Instructions for the task>
Type out all the data below, word for word.

[Stored records]
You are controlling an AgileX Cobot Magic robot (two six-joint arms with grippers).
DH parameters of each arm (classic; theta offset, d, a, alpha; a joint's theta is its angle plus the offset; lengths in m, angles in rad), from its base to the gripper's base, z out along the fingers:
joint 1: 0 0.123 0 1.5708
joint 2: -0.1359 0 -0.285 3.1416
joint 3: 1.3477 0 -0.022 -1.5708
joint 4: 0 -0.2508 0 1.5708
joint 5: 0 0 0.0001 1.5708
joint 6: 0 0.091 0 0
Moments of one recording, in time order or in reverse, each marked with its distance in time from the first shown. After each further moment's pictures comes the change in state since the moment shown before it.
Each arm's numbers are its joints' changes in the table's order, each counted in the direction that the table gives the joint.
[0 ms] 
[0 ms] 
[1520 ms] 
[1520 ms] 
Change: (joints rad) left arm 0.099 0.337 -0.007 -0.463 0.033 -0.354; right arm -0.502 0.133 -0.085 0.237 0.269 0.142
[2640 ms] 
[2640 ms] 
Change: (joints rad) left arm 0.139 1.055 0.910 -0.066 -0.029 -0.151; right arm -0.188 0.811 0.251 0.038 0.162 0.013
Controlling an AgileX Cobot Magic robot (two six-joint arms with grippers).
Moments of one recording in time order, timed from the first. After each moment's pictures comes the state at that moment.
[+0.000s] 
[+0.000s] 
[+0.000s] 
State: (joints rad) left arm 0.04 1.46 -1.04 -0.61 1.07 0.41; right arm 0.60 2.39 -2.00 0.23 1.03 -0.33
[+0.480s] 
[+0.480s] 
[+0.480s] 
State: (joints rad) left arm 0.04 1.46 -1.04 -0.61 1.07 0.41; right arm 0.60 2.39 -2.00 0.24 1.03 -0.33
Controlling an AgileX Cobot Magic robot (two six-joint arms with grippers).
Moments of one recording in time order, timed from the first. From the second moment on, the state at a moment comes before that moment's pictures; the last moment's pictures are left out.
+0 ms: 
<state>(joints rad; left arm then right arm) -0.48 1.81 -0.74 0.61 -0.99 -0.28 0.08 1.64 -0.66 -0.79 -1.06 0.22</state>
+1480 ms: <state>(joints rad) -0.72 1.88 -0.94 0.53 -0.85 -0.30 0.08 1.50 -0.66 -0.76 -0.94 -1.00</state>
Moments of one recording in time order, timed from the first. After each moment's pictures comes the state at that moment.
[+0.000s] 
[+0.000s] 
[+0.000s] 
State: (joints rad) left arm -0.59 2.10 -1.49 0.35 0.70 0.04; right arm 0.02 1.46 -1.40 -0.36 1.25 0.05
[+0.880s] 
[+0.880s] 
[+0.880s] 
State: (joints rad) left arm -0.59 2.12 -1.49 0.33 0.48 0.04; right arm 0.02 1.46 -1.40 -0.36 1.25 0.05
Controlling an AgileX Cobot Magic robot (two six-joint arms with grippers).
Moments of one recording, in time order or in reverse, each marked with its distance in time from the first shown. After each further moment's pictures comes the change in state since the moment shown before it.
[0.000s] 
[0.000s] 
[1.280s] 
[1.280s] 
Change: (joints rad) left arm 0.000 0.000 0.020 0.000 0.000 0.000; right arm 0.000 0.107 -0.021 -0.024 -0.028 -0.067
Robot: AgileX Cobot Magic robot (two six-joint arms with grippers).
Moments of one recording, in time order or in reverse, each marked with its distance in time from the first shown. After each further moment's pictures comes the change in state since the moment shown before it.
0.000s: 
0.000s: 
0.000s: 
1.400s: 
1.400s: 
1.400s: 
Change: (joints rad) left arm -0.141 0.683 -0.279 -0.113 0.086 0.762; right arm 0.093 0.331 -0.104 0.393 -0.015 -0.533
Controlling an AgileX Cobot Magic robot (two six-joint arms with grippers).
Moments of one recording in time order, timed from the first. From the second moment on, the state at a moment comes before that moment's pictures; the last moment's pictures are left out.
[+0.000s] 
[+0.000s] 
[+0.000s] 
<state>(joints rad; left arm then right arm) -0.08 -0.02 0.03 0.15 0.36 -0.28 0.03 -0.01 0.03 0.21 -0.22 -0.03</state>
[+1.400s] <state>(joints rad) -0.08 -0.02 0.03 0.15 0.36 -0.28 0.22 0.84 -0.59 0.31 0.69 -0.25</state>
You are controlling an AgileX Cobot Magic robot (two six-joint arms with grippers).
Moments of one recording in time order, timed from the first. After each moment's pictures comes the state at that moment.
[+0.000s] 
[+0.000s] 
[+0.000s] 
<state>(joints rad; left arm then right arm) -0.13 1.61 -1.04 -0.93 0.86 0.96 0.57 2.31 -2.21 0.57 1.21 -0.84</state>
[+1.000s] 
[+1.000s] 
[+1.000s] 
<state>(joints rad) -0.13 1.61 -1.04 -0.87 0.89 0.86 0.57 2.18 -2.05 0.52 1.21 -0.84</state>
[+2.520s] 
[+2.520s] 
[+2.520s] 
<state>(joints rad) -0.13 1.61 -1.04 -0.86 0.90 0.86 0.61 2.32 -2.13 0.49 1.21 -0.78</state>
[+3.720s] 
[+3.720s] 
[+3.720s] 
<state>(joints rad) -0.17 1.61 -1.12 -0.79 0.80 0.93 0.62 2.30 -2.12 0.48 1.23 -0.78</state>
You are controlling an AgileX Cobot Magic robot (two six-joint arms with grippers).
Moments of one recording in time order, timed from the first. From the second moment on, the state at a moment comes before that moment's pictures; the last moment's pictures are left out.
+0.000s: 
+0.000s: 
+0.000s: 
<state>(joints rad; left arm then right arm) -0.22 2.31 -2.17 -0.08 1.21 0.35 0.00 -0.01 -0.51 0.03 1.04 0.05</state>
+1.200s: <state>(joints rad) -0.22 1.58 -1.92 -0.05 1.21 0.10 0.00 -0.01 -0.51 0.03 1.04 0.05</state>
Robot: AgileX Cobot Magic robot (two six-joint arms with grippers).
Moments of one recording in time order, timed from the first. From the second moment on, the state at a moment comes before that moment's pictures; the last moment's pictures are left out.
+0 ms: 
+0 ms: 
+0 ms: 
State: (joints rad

Exercise solution>
You are controlling an AgileX Cobot Magic robot (two six-joint arms with grippers).
DH parameters of each arm (classic; theta offset, d, a, alpha; a joint's theta is its angle plus the offset; lengths in m, angles in rad), from its base to the gripper's base, z out along the fingers:
joint 1: 0 0.123 0 1.5708
joint 2: -0.1359 0 -0.285 3.1416
joint 3: 1.3477 0 -0.022 -1.5708
joint 4: 0 -0.2508 0 1.5708
joint 5: 0 0 0.0001 1.5708
joint 6: 0 0.091 0 0
Moments of one recording, in time order or in reverse, each marked with its distance in time from the first shown. After each further moment's pictures comes the change in state since the moment shown before it.
Each arm's numbers are its joints' changes in the table's order, each counted in the direction that the table gives the joint.
[0 ms] 
[0 ms] 
[1520 ms] 
[1520 ms] 
Change: (joints rad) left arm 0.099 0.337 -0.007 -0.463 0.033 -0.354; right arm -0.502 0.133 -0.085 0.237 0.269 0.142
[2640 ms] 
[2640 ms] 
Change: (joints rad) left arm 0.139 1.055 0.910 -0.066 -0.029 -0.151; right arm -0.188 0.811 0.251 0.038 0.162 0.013
Controlling an AgileX Cobot Magic robot (two six-joint arms with grippers).
Moments of one recording in time order, timed from the first. After each moment's pictures comes the state at that moment.
[+0.000s] 
[+0.000s] 
[+0.000s] 
State: (joints rad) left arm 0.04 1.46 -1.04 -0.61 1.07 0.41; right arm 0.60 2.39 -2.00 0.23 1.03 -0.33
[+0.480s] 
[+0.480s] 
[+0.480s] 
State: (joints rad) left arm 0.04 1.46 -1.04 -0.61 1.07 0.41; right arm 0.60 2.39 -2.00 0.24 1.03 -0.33
Controlling an AgileX Cobot Magic robot (two six-joint arms with grippers).
Moments of one recording in time order, timed from the first. From the second moment on, the state at a moment comes before that moment's pictures; the last moment's pictures are left out.
+0 ms: 
<state>(joints rad; left arm then right arm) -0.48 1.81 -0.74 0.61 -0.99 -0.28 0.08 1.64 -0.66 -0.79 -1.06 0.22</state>
+1480 ms: <state>(joints rad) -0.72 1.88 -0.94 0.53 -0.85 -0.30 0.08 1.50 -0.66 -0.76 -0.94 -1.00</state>
Moments of one recording in time order, timed from the first. After each moment's pictures comes the state at that moment.
[+0.000s] 
[+0.000s] 
[+0.000s] 
State: (joints rad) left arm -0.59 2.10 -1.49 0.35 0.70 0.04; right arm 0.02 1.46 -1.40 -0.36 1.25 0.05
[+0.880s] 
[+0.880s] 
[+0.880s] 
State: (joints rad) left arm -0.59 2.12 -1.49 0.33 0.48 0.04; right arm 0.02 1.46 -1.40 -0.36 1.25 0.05
Controlling an AgileX Cobot Magic robot (two six-joint arms with grippers).
Moments of one recording, in time order or in reverse, each marked with its distance in time from the first shown. After each further moment's pictures comes the change in state since the moment shown before it.
[0.000s] 
[0.000s] 
[1.280s] 
[1.280s] 
Change: (joints rad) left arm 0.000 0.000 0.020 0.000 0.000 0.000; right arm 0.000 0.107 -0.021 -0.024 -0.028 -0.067
Robot: AgileX Cobot Magic robot (two six-joint arms with grippers).
Moments of one recording, in time order or in reverse, each marked with its distance in time from the first shown. After each further moment's pictures comes the change in state since the moment shown before it.
0.000s: 
0.000s: 
0.000s: 
1.400s: 
1.400s: 
1.400s: 
Change: (joints rad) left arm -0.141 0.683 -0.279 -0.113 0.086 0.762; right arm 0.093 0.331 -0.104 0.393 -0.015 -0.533
Controlling an AgileX Cobot Magic robot (two six-joint arms with grippers).
Moments of one recording in time order, timed from the first. From the second moment on, the state at a moment comes before that moment's pictures; the last moment's pictures are left out.
[+0.000s] 
[+0.000s] 
[+0.000s] 
<state>(joints rad; left arm then right arm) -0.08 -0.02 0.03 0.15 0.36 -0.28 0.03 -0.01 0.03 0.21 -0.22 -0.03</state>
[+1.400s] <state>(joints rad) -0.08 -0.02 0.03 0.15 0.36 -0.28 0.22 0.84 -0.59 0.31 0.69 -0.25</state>
You are controlling an AgileX Cobot Magic robot (two six-joint arms with grippers).
Moments of one recording in time order, timed from the first. After each moment's pictures comes the state at that moment.
[+0.000s] 
[+0.000s] 
[+0.000s] 
<state>(joints rad; left arm then right arm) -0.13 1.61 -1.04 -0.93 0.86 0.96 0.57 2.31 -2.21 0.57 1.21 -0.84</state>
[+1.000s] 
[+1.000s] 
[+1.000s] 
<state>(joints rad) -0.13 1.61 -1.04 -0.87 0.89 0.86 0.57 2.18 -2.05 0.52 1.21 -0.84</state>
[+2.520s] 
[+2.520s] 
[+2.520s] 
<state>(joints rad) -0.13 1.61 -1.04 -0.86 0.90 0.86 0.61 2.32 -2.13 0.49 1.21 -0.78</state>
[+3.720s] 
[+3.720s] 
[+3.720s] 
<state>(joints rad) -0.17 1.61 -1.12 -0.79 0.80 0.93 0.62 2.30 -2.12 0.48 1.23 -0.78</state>
You are controlling an AgileX Cobot Magic robot (two six-joint arms with grippers).
Moments of one recording in time order, timed from the first. From the second moment on, the state at a moment comes before that moment's pictures; the last moment's pictures are left out.
+0.000s: 
+0.000s: 
+0.000s: 
<state>(joints rad; left arm then right arm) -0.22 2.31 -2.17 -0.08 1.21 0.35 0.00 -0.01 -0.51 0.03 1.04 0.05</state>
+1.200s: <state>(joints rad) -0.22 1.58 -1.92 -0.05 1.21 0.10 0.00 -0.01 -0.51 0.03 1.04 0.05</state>
Robot: AgileX Cobot Magic robot (two six-joint arms with grippers).
Moments of one recording in time order, timed from the first. From the second moment on, the state at a moment comes before that moment's pictures; the last moment's pictures are left out.
+0 ms: 
+0 ms: 
+0 ms: 
State: (joints rad

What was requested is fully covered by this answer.